Valedor, which translates from Spanish as “brave,” is first and foremost a cocktail bar, but the Japanese Mexican fusion extends to a food menu that includes a punny “tacoyaki” — a truly unusual marriage of takoyaki and birria tacos — as well as a spicy tuna roll that draws heat from chile de arbol and a beef katsu sando couched on fluffy milkbread that staff makes on-site.

Chicago-based Kehoe Design Group has transformed a former outpost of Fairgrounds Coffee & Tea into a moody, low-lit drinking den dotted with abstract video art on custom screens imported from London. Bold, graphic wallpaper juxtaposes against upholstered leather banquettes and tufted stools, all set aglow by hanging basket lamps.

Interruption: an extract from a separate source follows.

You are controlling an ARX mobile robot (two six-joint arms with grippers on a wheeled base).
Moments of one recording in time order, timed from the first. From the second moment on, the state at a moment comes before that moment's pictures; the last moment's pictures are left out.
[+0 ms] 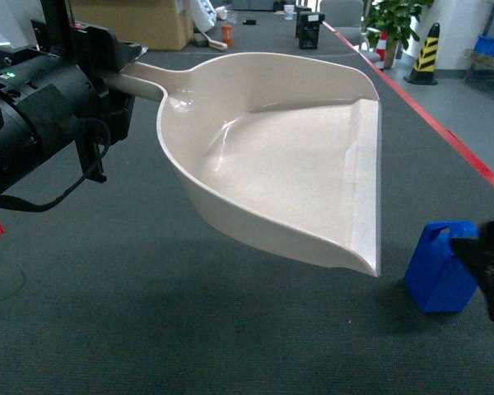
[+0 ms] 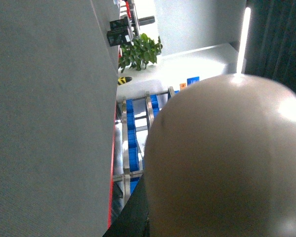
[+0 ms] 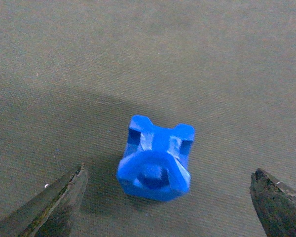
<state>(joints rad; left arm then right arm) -0.25 1.90 0.78 1.28 0.00 -1.39 0.17 1.44 0.51 0.38 0.03 -0.07</state>
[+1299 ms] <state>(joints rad) -0.25 1.90 0.78 1.28 0.00 -1.39 0.53 1.48 0.93 0.28 -0.02 0.44</state>
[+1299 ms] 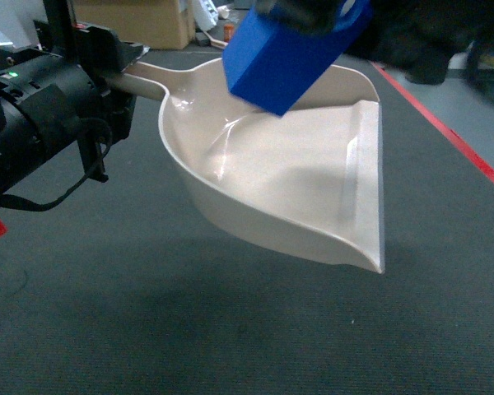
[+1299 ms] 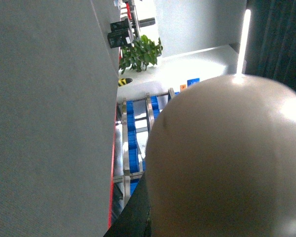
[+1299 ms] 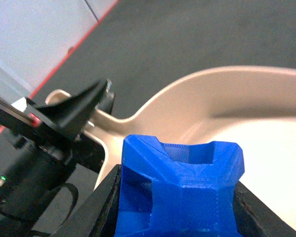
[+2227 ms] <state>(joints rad) -0.25 1.90 0.78 1.28 0.00 -1.38 0.53 0.65 0.13 0.40 0.66 -0.06</state>
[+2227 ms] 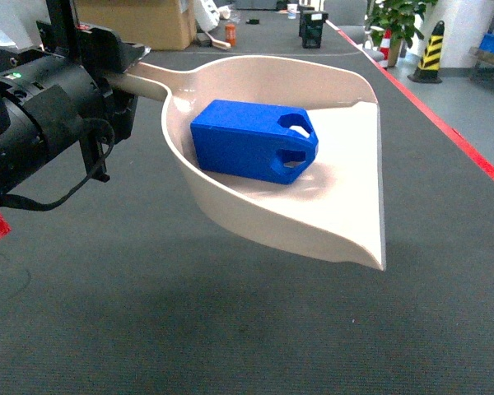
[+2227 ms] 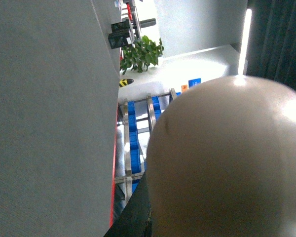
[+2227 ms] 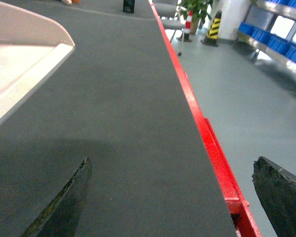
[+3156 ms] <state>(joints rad) -0.25 1.90 0.78 1.28 0.00 -1.38 0.54 0.60 0.15 0.40 0.68 -0.08</state>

A display of dishes from Valedor.
Valedor aims for playful food and drink.

Though Valedor is an early adopter in Chicago, it’s not the first spot in town to explore the possibilities of Japanese Mexican flavors. In May, the team behind Mercadito in River North unveiled Copal, a ticketed subterranean lounge where bartenders and chefs highlight a Japanese culinary influence on the cuisines of the Yucatan Peninsula. Both businesses are hot on the trail of Mexican chefs in Oaxaca and Mexico City, who have for several years experimented with combinations of local culinary traditions and Japanese flavors.

Explore Valedor’s creative cocktails and food menu in the photographs below.

Valedor, 1620 N. Milwaukee Avenue, open 5 p.m. to midnight on Sunday through Thursday; 5 p.m. to 1 a.m. on Friday and Saturday.

A yellow and red cocktail.
Bright colors contrast nicely with Valedor’s dark interior.

A plate of deep fried oyster mushrooms.
Chicken y oyster mushroom karaage.

Valedor, 1620 N. Milwaukee Avenue, opening on Friday, December 1. Opening hours are 5 p.m. to midnight Sunday through Thursday; 5 p.m. to 1 a.m. Friday and Saturday.